A LETTER ON THE MERGING OF OUR NARRATIVE BODIES

 

3:                        

***

 

Death.

          The corpse of our texts in rooms affecting bodies with our hauntings, ghosts and gaps, our seeping and seething presences. The thick flesh of the fact of our smoke filling rooms with inhumanly colored pudding.

          Bowls full covered with reflective skin.

          Filling all of our mouths and eyes.

          Our many holes flooded with a kind of conscious horror because we are related to all that is dying and dead. That’s how one should define a haunting – the massive unity that is more complicated that is more complicated than any reading or description will allow.

          The very biology of sadness and joy that forms down the cheek and out into the room.

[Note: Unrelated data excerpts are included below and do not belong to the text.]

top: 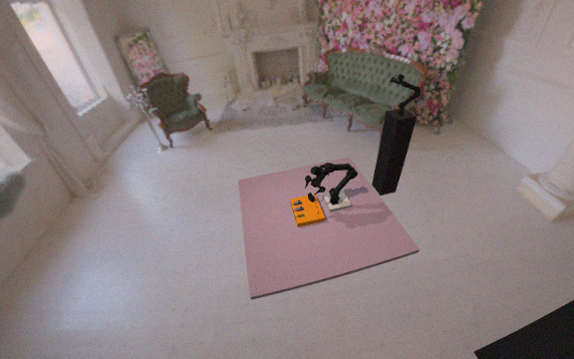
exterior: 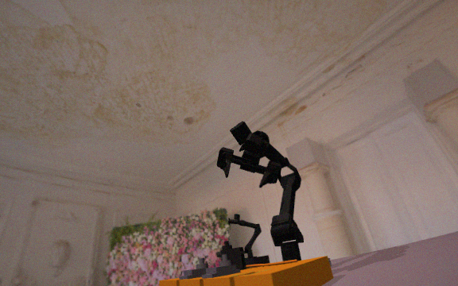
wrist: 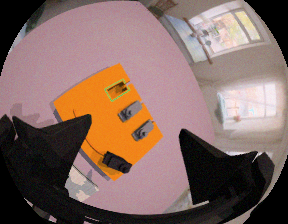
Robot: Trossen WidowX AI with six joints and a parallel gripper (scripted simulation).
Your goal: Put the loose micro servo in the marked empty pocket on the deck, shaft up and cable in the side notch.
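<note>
My gripper tip is 20 mm past the orange deck, 20 mm to the left of it and 240 mm above it.
</note>
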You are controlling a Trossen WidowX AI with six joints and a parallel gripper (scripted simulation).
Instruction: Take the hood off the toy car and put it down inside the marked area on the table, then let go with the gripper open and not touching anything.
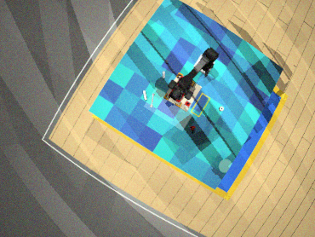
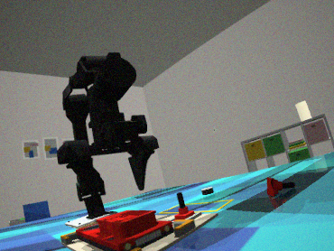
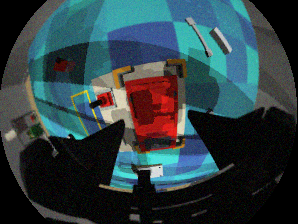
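The red hood lies 50 mm below my gripper tip.
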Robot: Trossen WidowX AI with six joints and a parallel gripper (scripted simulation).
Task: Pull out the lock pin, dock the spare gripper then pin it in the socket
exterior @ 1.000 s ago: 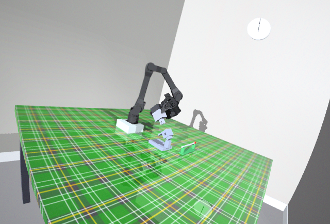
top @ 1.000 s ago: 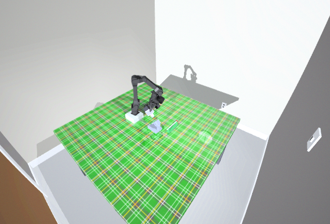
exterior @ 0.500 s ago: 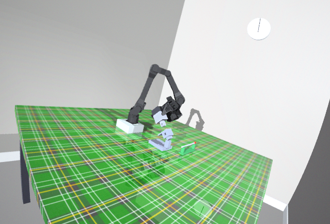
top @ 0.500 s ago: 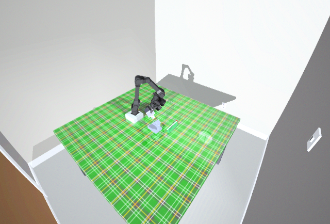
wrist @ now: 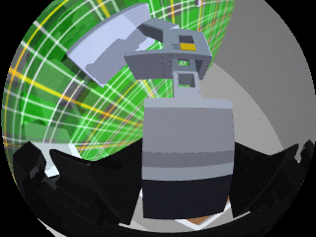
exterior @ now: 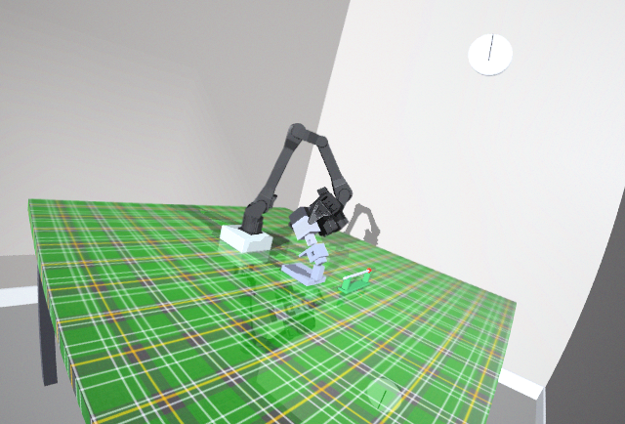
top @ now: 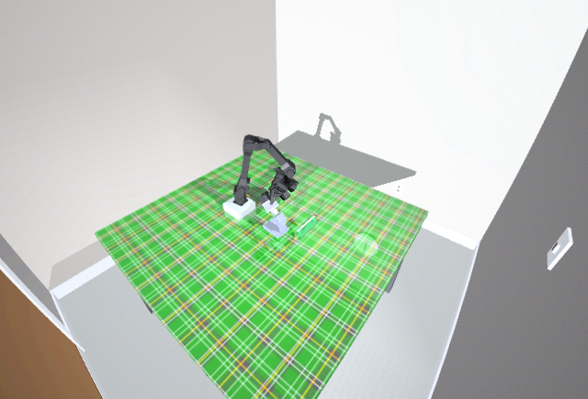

          Rooms out into rheums.

          So much thick, obscuring smoke.

 

These dying lungs, deflated and pink.
These shapes a pink lung placed on the shape of the black tongue.
These strands of saliva horror speak.

 

PS:                  

Speaking of what remains:

             The furniture inside the flesh: the single distended gonad, the black tongue, the eyeball lens, the segment of liver, the spherical puff of fat below the nipple. The tumbling of these things out into the room, a kind of animation. Lips onto lips, tongue onto tongue, the animation of dead space. The leaking movement of the organs out and into the vibrations that fill the room.